» Aim of the task: Read the data and repeat it in full, exactly.

» Given information:
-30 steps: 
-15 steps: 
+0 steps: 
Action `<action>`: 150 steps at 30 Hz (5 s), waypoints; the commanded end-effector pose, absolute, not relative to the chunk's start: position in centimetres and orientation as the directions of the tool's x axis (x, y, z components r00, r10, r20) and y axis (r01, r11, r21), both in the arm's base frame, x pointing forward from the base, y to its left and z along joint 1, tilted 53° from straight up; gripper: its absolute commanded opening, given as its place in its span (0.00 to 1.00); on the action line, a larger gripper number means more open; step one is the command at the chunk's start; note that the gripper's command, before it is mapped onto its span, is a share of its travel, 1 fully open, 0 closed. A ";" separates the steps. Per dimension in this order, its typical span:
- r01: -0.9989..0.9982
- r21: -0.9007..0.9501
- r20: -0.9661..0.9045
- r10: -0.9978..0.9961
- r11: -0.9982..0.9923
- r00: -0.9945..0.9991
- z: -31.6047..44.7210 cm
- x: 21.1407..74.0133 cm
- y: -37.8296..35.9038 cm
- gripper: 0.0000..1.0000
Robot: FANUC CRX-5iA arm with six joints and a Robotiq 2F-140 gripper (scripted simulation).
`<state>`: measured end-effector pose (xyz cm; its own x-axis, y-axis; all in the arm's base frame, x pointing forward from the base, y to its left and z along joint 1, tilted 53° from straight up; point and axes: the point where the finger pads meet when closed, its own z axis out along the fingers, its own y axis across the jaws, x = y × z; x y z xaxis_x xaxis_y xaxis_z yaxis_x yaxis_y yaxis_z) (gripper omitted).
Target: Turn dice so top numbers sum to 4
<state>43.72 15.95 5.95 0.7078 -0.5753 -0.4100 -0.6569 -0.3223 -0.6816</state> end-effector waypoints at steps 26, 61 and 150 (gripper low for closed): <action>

» Solution to this exercise:
-30 steps: 
-15 steps: 
+0 steps: 
Action `<action>`: 150 steps at 30 Hz (5 s), waypoints; the commanded end-effector pose, absolute, not relative to the chunk's start: position in centimetres and orientation as the directions of the tool's x axis (x, y, z components r00, r10, r20) and y axis (r01, r11, r21), both in the arm's base frame, x pointing forward from the base, y to its left and z along joint 1, tilted 53° from straight up; gripper: its absolute commanded opening, given as its place in its span (0.00 to 1.00); on the action line, a larger gripper number means more open; step one is the command at the chunk's start; note that the gripper's command, before it is mapped onto its span, is a share of its travel, 1 fully open, 0 closed. A ";" separates the steps. Per dimension in this order, its typical span:
- r01: -0.9989..0.9982
- r21: -0.9007..0.9501
- r20: -0.9661..0.9045
- r10: -0.9978..0.9961
- r11: -0.9982..0.9923
- r00: -0.9945..0.9991
- z: -31.6047..44.7210 cm
- x: 21.1407..74.0133 cm
- y: -37.8296..35.9038 cm
- gripper: 0.0000..1.0000
Robot: FANUC CRX-5iA arm with six joints and a Robotiq 2F-140 gripper (scripted simulation).
`<state>`: measured end-effector pose (xyz cm; its own x-axis, y-axis; all in the arm's base frame, x pointing forward from the base, y to its left and z along joint 1, tilted 53° from straight up; point and axes: the point where the finger pads meet when closed, its own z axis out along the fingers, its own y axis across the jaws, x = y × z; x y z xaxis_x xaxis_y xaxis_z yaxis_x yaxis_y yaxis_z) (gripper omitted).
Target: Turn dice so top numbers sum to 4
<state>43.72 15.95 5.95 0.7078 -0.5753 -0.4100 -0.6569 -0.3223 -0.6816</state> end-effector waypoints at steps 26, 61 and 150 (gripper low for closed): <action>

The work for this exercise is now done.